• [PROBLEM TO SOLVE] Exclude the pictures and set down, unaltered, the lines from the one that holds "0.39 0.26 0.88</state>" through the end of the data.

⁂

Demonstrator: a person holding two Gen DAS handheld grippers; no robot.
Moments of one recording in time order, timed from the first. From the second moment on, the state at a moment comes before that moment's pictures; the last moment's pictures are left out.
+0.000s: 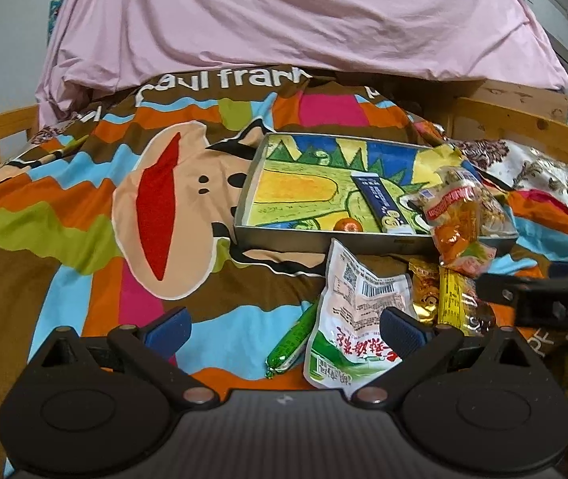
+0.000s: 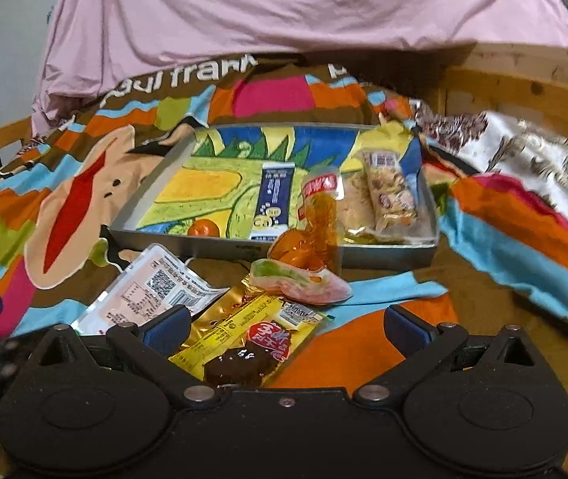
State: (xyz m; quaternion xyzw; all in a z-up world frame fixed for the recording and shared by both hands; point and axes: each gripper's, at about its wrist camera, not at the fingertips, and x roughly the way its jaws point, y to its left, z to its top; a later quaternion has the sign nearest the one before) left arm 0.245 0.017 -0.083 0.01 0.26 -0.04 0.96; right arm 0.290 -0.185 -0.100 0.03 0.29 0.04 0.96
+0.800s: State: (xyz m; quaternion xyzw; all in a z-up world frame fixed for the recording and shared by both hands) left arm 0.266 -0.012 -0.099 0.05 0.31 -0.13 0.94; right arm 0.272 -0.213 -0.110 0.04 0.36 0.04 0.93
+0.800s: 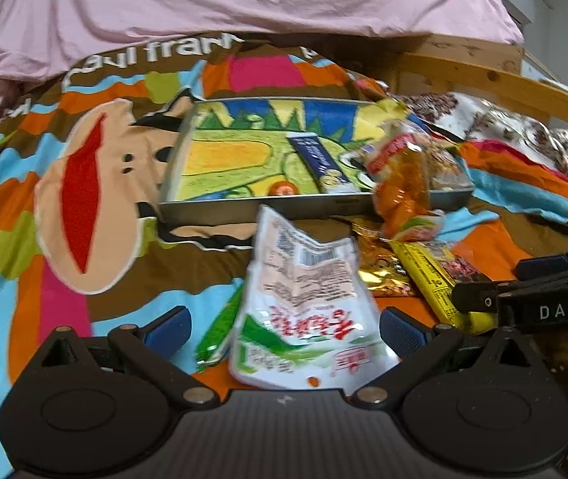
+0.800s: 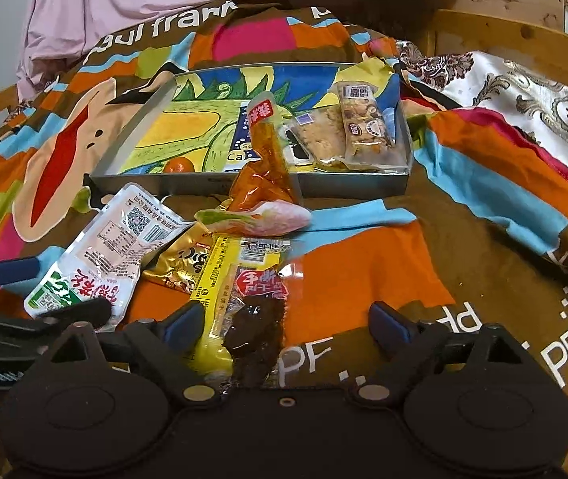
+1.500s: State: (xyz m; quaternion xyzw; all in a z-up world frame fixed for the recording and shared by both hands) left arm 0.279 -0.030 -0.113 0.04 0.31 -0.15 0.94; right arm 0.264 -0.221 -0.105 0.07 0.37 0.07 0.92
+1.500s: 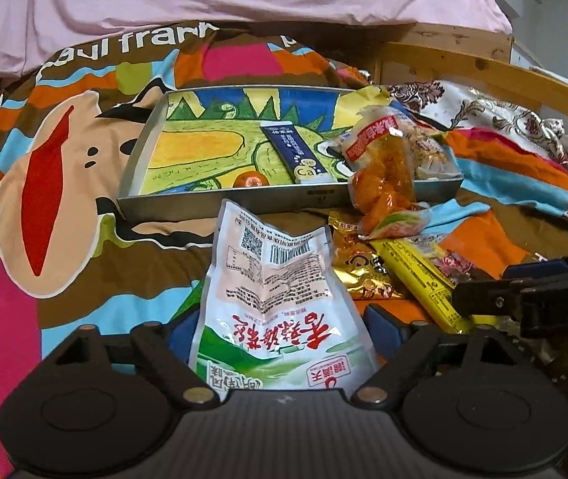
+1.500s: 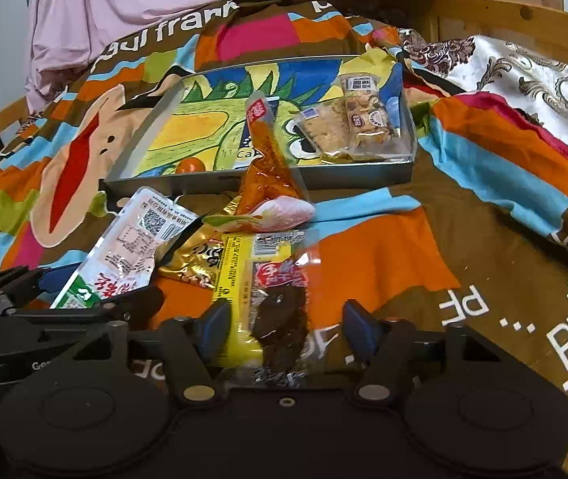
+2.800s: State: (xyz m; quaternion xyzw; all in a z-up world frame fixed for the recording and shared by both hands) left arm 0.254 -0.033 -0.097 -0.03 0.35 -0.11 0.93; right arm 0.236 -0.225 -0.096 0.06 0.37 0.08 0.92
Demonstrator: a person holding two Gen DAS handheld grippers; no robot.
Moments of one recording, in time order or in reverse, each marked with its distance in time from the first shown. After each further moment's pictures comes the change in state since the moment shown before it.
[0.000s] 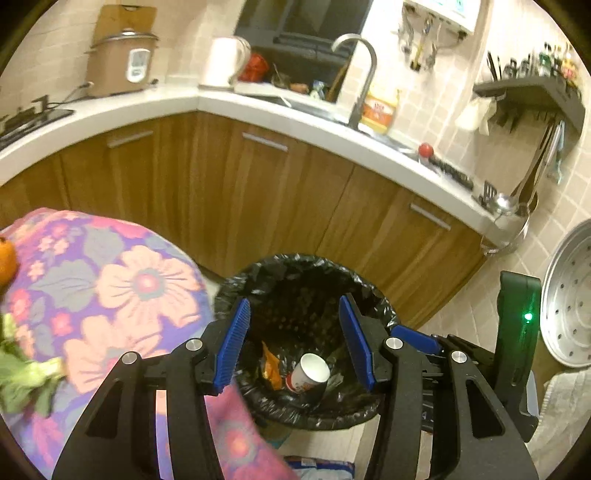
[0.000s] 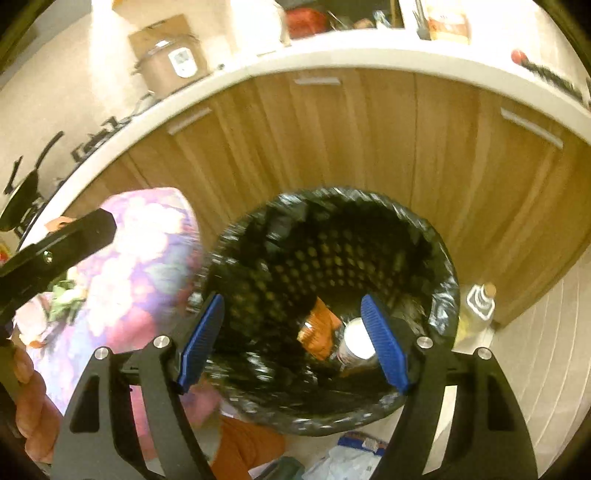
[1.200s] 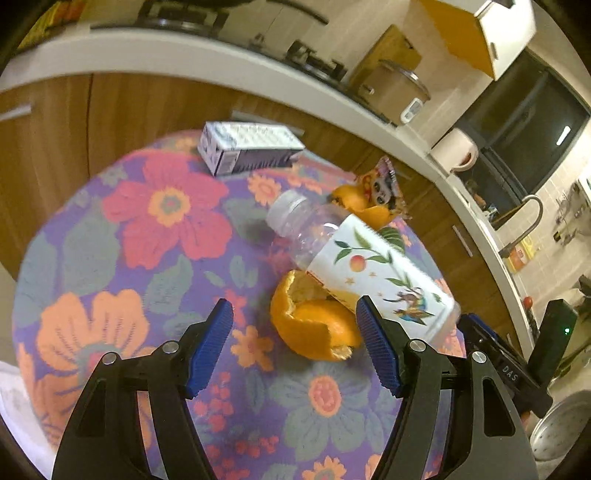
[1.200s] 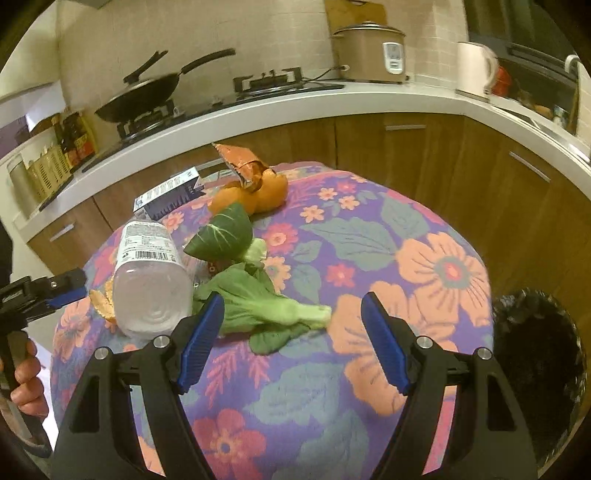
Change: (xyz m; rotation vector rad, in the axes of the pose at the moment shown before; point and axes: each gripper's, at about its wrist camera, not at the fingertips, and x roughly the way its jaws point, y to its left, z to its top) left arm -0.235 0.302 -0.122 -0.656 -0.114 0.327; right arm 0.048 0.277 -0.009 -0.459 0.030 0.294
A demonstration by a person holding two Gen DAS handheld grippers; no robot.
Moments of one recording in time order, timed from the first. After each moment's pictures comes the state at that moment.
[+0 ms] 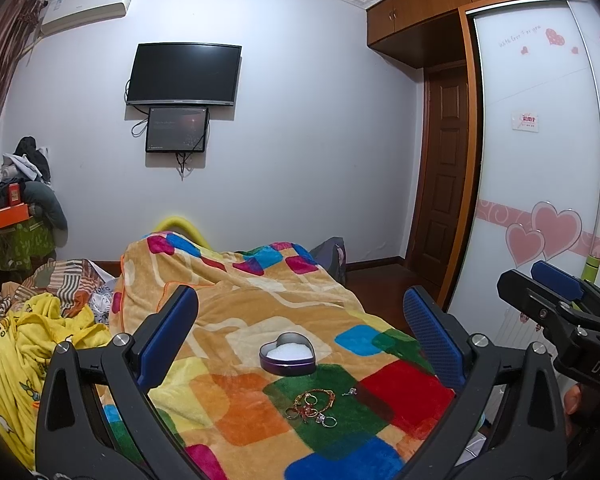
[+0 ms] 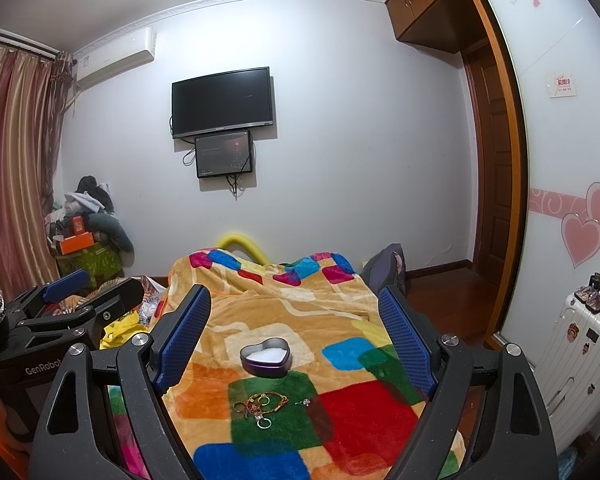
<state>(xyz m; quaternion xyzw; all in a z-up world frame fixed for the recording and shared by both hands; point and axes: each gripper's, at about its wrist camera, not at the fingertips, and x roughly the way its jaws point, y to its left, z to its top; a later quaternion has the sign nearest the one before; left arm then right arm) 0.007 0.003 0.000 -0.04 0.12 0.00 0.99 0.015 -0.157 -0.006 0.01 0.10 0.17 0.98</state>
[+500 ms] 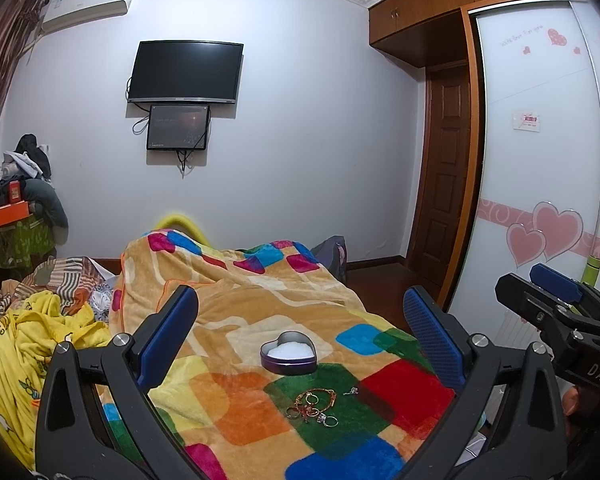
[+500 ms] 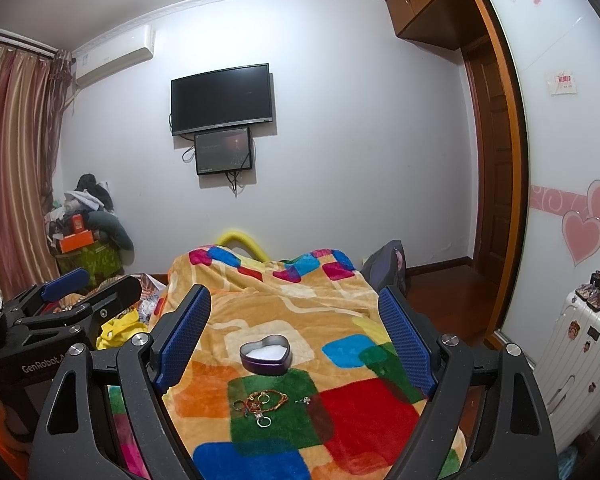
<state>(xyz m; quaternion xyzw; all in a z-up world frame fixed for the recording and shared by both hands) 0.009 0.003 -0.003 -0.04 0.12 0.00 0.99 0.014 -0.158 -0.006 0.01 0.11 0.17 0.98</state>
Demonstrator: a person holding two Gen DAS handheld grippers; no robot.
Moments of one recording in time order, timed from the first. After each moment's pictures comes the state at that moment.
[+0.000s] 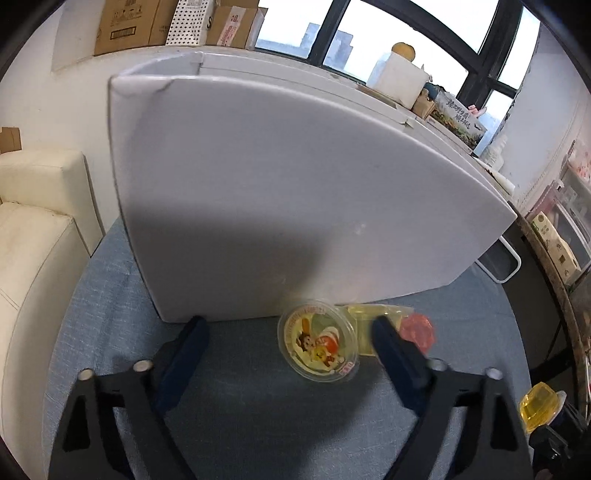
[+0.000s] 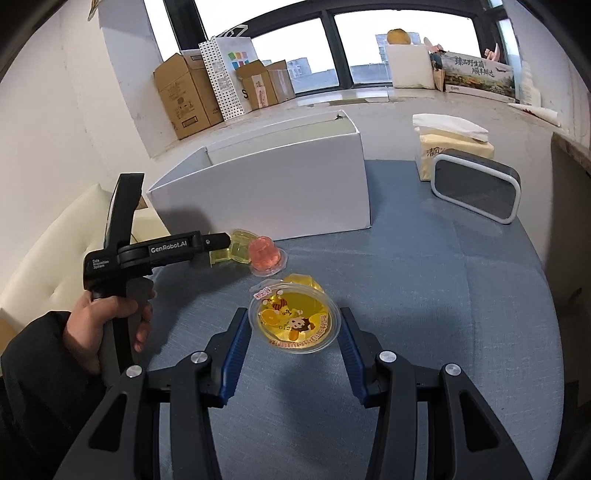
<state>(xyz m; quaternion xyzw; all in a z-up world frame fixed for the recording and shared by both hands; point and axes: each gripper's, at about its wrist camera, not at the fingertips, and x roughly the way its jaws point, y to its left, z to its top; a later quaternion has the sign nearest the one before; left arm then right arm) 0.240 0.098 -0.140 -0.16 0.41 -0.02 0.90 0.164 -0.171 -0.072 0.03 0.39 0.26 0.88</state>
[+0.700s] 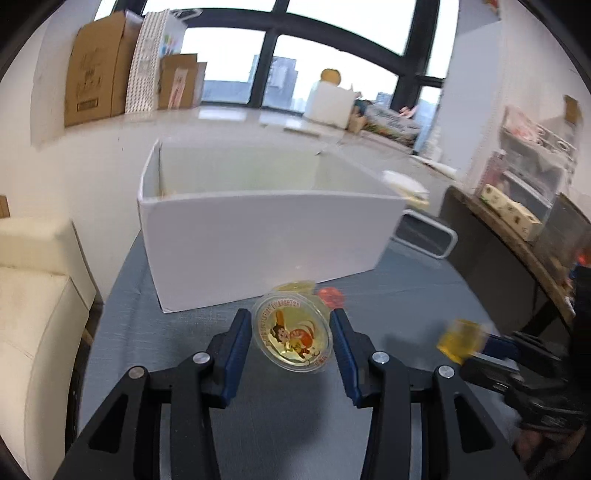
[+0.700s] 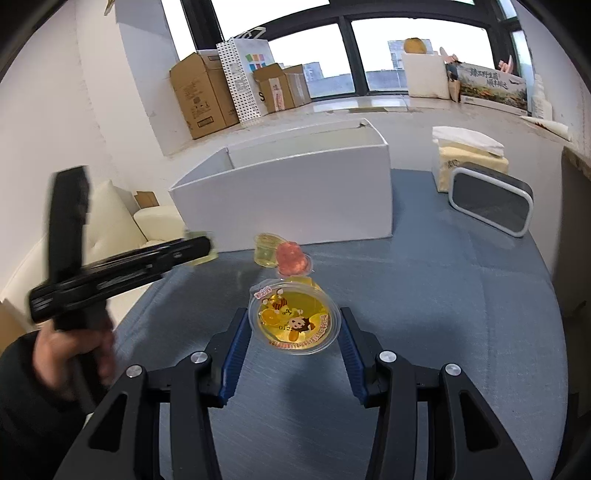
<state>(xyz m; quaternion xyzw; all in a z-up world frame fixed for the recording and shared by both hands) 0.148 0.069 -0.073 -0.09 0.34 -0.10 0.93 0.154 -0.151 -0.066 0.01 0.37 0.28 0.89</state>
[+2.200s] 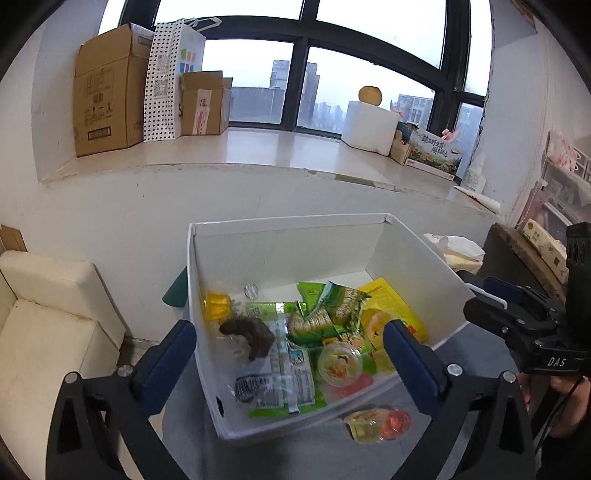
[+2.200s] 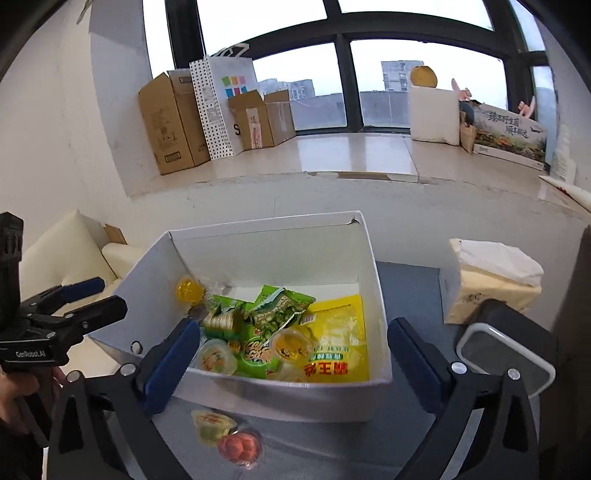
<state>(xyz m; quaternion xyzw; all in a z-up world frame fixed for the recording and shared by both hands) 0.273 0.125 -0.019 -0.07 0.33 -0.04 0.94 0.334 -0.108 -0.012 0.00 0.33 0.25 0.91</state>
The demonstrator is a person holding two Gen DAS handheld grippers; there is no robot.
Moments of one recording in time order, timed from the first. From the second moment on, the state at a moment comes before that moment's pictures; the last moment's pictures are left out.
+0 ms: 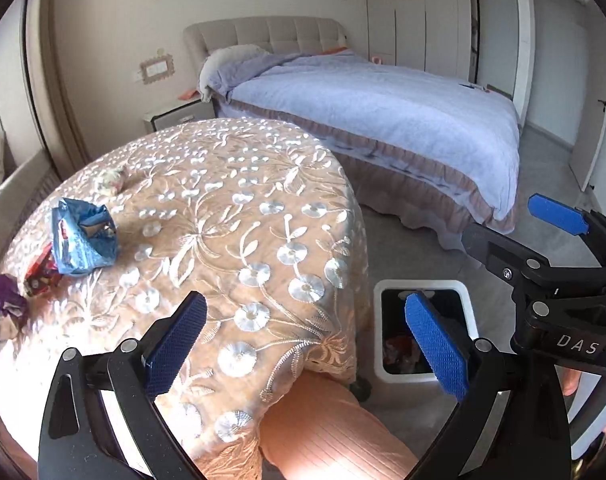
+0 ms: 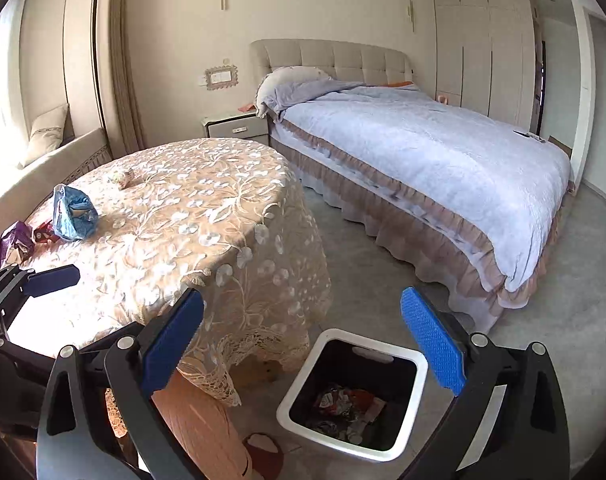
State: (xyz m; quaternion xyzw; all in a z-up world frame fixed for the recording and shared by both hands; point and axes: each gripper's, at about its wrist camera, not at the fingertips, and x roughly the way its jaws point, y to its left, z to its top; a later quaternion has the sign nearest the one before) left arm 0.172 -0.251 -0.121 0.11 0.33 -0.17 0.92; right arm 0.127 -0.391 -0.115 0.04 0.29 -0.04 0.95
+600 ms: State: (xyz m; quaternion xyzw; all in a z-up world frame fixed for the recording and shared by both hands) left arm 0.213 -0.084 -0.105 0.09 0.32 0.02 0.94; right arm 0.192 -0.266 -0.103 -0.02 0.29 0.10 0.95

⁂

• [WRITTEN SOLUTION]
<state>(xyz m; quaternion xyzw; all in a z-up world frame fixed for the recording and shared by both hands; point and axes: each gripper's, at about its wrist camera, not at the fingertips, and x roughly the way its jaws point, y to its left, z to its top; a later quaternion has the sign nearest the one before; left arm then right arm) 0.240 0.098 -0.140 -0.16 0.41 -0.02 0.90 0.164 -0.171 -0.072 0.03 0.39 0.26 0.88</state>
[+0.700s] 
[+0.700s] 
<state>(xyz m; quaternion xyzw; all in a z-up world frame fixed for the recording and shared by both hands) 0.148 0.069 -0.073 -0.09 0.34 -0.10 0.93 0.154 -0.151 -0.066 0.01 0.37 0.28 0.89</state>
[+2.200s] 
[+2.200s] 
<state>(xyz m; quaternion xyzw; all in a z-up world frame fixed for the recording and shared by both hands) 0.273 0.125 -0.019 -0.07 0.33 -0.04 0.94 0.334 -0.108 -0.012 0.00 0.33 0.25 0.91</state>
The demonstrator is a person holding two Gen DAS handheld grippers; there is no robot.
Moments of one recording in time order, timed from the first. From the second moment on, the state at a moment comes before that moment's pictures; the last moment's pictures are left out.
+0 ms: 
+0 ms: 
State: (xyz m; quaternion xyzw; all in a z-up world frame fixed for the recording and shared by both hands; point and axes: each gripper's, at about its wrist camera, not at the fingertips, and x roughly the way its jaws point, y to its left, z to its top; a later quaternion has the sign nearest the one before) left arm 0.172 -0.251 -0.121 0.11 0.33 -0.17 0.92; right arm 0.127 -0.391 -0.115 0.04 0.29 -0.04 0.95
+600 ms: State: (xyz m; quaternion xyzw; all in a z-up world frame fixed for the recording and shared by both hands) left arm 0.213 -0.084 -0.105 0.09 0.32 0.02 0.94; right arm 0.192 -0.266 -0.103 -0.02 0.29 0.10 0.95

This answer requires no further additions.